:: TASK TO CARRY OUT ::
At the line containing "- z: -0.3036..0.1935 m", begin retyping, and continue word for word until the records below run out.

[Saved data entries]
■ ■ ■ ■ ■ ■ ■

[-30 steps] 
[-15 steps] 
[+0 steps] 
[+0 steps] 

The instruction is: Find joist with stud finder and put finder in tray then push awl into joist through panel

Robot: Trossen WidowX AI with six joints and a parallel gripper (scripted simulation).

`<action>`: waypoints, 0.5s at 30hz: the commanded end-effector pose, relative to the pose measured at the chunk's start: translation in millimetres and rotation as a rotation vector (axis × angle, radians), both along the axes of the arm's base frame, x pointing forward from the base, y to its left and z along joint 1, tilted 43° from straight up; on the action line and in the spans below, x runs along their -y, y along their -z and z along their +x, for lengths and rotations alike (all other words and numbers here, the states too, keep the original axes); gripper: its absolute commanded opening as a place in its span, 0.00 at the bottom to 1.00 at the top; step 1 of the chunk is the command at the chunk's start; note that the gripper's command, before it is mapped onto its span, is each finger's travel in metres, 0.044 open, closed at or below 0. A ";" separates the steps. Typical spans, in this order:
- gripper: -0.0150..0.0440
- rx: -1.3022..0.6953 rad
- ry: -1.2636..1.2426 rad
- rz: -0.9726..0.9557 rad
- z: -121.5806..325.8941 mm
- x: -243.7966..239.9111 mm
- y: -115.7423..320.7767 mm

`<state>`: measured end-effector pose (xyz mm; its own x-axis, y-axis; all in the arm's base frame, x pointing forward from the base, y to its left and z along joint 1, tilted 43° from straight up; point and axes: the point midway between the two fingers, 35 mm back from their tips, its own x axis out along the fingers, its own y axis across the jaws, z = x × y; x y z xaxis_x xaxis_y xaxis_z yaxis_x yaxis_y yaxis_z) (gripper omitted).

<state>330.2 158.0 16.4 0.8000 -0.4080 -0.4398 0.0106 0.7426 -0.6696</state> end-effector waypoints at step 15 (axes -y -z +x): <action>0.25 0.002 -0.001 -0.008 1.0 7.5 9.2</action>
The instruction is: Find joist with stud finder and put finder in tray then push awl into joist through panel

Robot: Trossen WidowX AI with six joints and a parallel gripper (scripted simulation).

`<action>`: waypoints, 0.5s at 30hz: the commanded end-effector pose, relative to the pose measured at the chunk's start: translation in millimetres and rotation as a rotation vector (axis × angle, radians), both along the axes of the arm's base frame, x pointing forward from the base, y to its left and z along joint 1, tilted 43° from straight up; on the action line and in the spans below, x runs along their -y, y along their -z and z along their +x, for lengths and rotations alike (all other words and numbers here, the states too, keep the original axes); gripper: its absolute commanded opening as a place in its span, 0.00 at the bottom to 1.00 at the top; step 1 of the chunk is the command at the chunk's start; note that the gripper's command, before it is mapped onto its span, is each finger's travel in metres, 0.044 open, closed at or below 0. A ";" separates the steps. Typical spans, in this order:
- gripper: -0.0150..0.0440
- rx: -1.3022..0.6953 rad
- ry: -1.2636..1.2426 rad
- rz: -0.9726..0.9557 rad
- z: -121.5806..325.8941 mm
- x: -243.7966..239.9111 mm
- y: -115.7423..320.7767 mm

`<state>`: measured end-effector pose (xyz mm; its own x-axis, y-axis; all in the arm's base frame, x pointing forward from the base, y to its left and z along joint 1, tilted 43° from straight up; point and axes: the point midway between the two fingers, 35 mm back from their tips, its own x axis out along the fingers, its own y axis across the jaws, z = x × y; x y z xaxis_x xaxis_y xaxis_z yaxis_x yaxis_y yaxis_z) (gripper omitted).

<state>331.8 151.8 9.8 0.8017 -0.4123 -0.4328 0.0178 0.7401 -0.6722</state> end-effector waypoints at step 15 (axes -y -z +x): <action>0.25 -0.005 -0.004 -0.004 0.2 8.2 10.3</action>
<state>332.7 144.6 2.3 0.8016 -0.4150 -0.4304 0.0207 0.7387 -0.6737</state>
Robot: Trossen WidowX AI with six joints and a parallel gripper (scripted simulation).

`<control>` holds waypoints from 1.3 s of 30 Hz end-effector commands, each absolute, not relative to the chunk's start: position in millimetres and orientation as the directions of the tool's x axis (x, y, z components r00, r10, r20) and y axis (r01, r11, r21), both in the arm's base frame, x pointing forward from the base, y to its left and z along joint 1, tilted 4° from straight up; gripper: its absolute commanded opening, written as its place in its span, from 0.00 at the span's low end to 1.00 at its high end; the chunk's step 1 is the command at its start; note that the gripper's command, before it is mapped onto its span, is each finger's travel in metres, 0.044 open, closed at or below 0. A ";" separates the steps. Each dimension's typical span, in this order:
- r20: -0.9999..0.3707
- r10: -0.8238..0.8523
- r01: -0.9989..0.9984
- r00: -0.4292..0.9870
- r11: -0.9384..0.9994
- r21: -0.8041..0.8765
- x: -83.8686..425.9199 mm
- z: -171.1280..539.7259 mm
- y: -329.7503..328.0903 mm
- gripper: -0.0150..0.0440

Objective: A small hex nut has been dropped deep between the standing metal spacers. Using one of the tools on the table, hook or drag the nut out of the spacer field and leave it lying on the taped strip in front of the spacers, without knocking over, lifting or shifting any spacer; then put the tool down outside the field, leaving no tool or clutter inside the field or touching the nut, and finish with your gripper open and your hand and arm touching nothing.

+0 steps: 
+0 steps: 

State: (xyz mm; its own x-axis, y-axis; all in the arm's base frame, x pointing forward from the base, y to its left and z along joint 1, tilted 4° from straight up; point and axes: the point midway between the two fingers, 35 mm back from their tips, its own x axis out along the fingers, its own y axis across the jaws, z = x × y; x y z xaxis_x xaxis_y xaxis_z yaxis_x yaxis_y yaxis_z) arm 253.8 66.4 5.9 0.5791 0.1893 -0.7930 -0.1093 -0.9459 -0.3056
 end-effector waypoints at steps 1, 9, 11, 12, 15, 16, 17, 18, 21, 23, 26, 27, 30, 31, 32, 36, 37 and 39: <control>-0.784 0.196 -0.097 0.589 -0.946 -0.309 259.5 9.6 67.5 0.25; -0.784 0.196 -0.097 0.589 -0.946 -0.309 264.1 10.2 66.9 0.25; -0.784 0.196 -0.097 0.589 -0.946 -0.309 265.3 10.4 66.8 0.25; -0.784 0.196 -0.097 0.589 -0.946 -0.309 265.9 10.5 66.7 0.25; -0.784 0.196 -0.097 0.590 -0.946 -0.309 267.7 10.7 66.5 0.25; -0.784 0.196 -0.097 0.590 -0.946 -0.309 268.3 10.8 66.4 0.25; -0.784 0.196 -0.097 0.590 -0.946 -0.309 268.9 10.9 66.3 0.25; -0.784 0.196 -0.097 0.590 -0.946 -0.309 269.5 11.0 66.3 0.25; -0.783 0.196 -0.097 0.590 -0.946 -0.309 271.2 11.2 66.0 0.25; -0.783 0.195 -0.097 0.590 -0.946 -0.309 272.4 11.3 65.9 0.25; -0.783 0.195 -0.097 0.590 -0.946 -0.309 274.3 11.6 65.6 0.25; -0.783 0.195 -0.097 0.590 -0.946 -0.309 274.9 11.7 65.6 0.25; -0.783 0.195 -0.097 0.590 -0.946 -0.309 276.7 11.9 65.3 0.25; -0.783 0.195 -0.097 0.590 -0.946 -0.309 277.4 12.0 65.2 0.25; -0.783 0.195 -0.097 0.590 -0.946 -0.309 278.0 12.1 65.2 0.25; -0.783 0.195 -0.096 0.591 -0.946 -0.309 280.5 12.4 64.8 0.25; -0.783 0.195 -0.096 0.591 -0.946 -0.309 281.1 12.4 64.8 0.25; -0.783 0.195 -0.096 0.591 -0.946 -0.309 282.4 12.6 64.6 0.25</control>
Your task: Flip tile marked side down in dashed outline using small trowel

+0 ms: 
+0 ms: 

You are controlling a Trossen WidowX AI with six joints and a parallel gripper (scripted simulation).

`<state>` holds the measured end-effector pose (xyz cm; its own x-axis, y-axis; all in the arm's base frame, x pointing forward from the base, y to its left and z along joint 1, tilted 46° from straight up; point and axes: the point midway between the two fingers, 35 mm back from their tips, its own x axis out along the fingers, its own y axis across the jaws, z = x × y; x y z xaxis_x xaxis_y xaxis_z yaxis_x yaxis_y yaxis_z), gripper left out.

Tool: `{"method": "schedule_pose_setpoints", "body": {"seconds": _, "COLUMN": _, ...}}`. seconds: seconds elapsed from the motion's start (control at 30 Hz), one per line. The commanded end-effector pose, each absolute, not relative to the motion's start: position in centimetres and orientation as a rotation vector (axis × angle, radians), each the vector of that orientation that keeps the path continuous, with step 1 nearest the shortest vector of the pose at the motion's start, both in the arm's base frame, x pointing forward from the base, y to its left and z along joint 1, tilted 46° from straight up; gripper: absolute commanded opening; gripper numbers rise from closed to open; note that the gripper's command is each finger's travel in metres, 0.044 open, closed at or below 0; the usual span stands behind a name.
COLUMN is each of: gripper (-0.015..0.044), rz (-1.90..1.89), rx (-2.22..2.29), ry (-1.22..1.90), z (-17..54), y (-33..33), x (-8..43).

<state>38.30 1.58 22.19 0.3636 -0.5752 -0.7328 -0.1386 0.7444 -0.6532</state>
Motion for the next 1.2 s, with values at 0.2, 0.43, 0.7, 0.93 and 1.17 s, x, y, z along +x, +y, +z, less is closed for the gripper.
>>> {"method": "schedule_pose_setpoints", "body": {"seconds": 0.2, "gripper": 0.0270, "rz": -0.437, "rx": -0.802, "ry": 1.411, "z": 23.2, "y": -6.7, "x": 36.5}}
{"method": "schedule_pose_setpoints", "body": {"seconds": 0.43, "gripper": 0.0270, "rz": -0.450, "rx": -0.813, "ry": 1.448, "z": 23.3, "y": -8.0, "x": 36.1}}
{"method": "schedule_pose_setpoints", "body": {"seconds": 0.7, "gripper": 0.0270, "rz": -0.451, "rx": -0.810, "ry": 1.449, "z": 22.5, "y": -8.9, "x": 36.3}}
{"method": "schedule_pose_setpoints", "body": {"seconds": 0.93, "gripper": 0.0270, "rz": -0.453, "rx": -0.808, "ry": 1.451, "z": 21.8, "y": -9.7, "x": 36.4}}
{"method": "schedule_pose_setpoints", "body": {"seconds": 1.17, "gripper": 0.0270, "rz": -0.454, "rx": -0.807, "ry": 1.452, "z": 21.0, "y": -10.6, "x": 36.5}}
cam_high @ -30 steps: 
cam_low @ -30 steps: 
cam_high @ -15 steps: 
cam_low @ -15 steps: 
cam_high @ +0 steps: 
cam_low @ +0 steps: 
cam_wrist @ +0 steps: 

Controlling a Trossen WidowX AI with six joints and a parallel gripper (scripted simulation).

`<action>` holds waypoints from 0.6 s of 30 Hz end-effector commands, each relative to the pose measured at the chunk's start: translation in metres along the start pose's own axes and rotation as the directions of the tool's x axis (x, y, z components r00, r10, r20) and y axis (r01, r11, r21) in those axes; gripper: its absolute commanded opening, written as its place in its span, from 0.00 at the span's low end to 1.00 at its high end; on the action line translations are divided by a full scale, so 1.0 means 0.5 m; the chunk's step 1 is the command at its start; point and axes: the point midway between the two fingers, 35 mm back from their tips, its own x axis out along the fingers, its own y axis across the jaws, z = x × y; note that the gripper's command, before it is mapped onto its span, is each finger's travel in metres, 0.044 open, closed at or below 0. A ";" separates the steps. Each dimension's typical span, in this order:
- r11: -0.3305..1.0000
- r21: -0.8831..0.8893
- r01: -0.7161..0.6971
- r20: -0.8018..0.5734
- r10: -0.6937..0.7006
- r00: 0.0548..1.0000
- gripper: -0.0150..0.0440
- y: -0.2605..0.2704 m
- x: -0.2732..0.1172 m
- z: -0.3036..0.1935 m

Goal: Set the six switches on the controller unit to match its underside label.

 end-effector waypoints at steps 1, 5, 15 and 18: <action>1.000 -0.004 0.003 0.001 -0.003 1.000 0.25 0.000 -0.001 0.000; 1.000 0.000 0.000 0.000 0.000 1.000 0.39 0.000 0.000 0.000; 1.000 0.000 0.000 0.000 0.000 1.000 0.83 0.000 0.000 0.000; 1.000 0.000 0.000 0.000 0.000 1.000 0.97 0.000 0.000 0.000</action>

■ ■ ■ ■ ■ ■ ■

:: SOLVED PROBLEM ::
- z: -0.3036..0.1935 m

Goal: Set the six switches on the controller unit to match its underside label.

 end-effector waypoints at steps 1, 5, 15 and 18: <action>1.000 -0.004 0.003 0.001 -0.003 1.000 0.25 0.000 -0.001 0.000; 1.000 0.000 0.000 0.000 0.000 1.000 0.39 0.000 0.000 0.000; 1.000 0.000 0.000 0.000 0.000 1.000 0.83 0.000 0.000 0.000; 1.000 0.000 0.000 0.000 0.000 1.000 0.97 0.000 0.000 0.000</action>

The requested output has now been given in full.